Incidentally, it's weird to me that more Vancouverites turned out for a documentary about Antarctica than a documentary about senior females with outlandish (or at least very creative/ assertive) fashion sensibilities, you know? I'm just the opposite. You can get your fill of Antarctica on the Discovery Channel, I figure; and how many Emperor penguins does anyone need to see in life? I haven't even finished watching the Herzog documentary on Antarctica, shut it off shortly after the thing about an ape riding an antelope (one of Herzog's more eye-rolling self-indulgences of late). The film now playing, Antarctica: A Year On Ice, is not bad, and has some really beautiful images of the sky and varied atmospheric phenomena, but it isn't anything particularly unusual or impressive. A LOT of time-lapse photography is used - so much that you sometimes don't know if a given shot you're seeing is happening in real time or sped up, which interferes with appreciating what's on screen. That aspect of the film I found rather intrusive; I would have appreciated a more James Benning-like approach, though it would have made things a lot longer, I suppose. There were a few interesting observations about what it's like to winter over there, but all were done in a kind of chatty, anecdotal way, without much in the way of hard information or deep insights. (At one point you learn in passing, for instance, that its against the rules to help out a seal that has lost its way and is obviously in distress; but you don't learn why it is against the rules. Some abiding devotion to Darwin? The filmmakers apparently wanted to assemble their film using only the voices of their interview subjects, so they don't ask questions, even when the questions would be revealing; nor do they weigh in with information not otherwise provided during the interviews*).
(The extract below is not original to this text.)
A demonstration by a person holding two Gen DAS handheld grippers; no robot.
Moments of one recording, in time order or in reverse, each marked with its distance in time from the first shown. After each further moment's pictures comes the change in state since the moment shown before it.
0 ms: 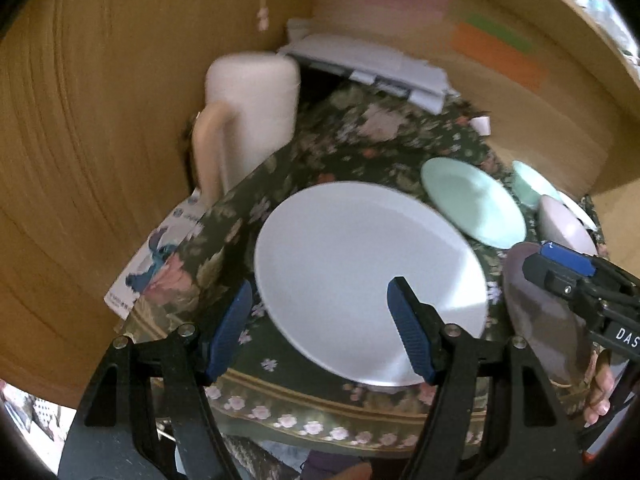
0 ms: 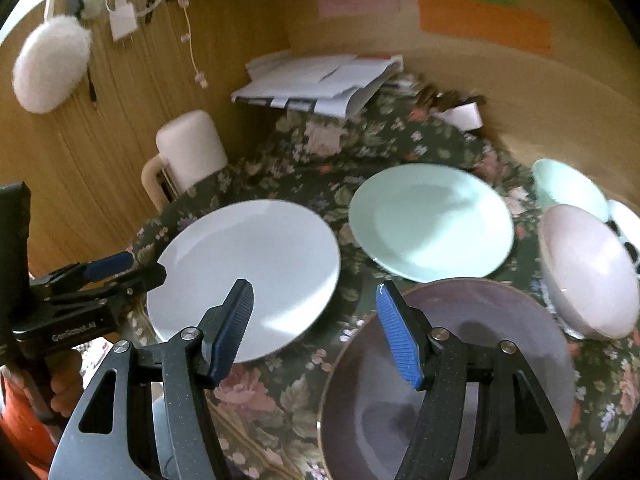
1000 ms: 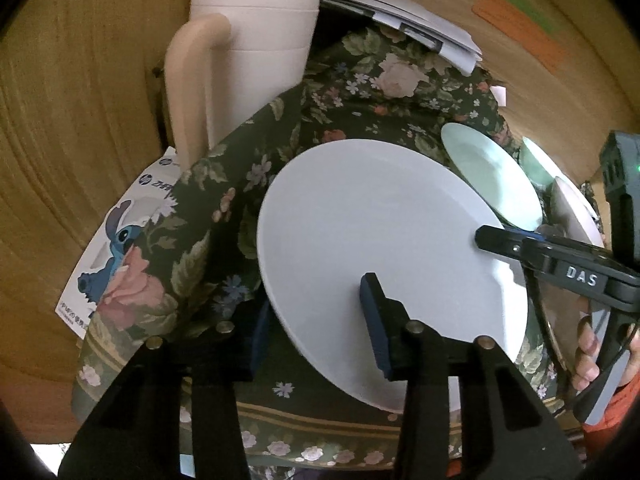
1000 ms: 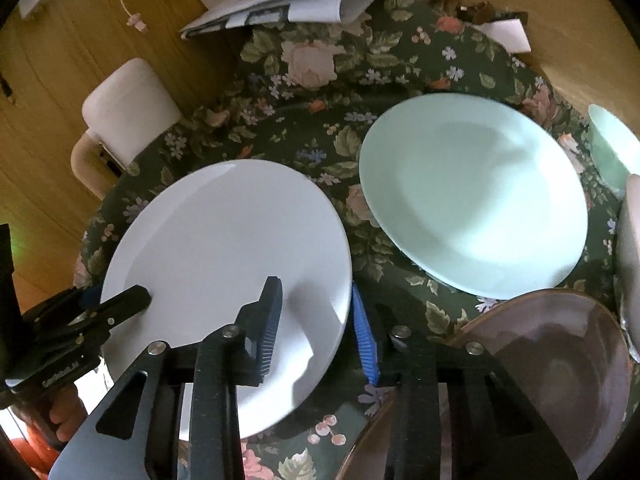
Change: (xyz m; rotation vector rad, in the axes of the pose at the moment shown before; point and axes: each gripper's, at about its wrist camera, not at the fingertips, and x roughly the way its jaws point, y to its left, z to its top) left arm 0.053 0.022 -0.001 -0.002 0.137 -0.085; right arm 0.092 -0.011 0.019 0.096 0.243 0.019
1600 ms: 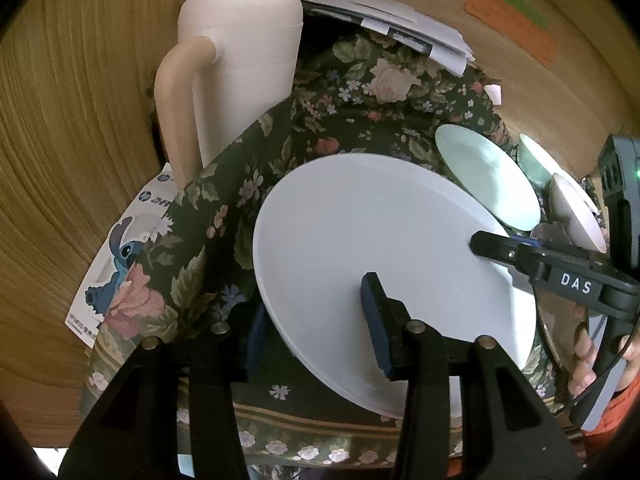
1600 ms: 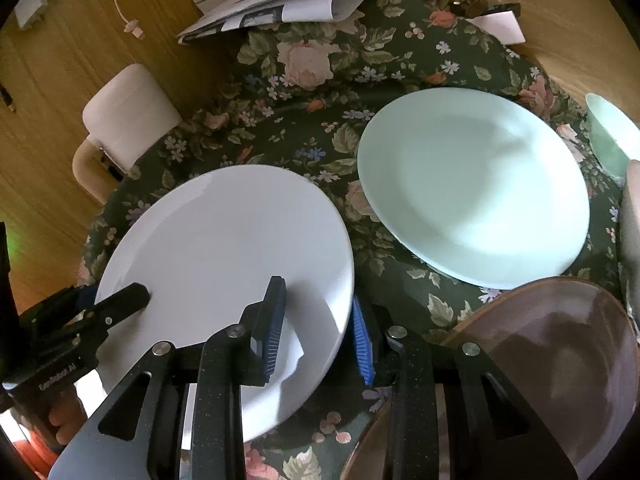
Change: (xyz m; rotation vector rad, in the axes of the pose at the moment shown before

On the other hand, the Advanced Style ladies are really quite charming and lovely; women ranging in age from their 60's to their 90's who have appeared on the blog of one Ari Seth Cohen. Two in particular make a real impression: Ilona Royce Smithkin, who painted a portrait of Ayn Rand that we've all seen, and now makes her own false eyelashes out of her own hair (which she dyes orange); and the lovely and stylish Tziporah Salamon, who reminds me a little of Ann Magnuson (who still is a bit too young for Cohen's project, and who mostly dresses straighter than these ladies, except when she's made up as Kali). I like old ladies, particularly ones who are not shy about standing out in the crowd; most of the women in this doc pull themselves together beautifully, and some are positively punk rock. And they're all eccentric and entertaining, even in their more "Diva" moments.
But by my casual count, there were fifty+ people for the Antarctica doc, and 20- people for Advanced Style. Go figure!
*This approach may still be preferable to having Werner Herzog give his opinion about everything.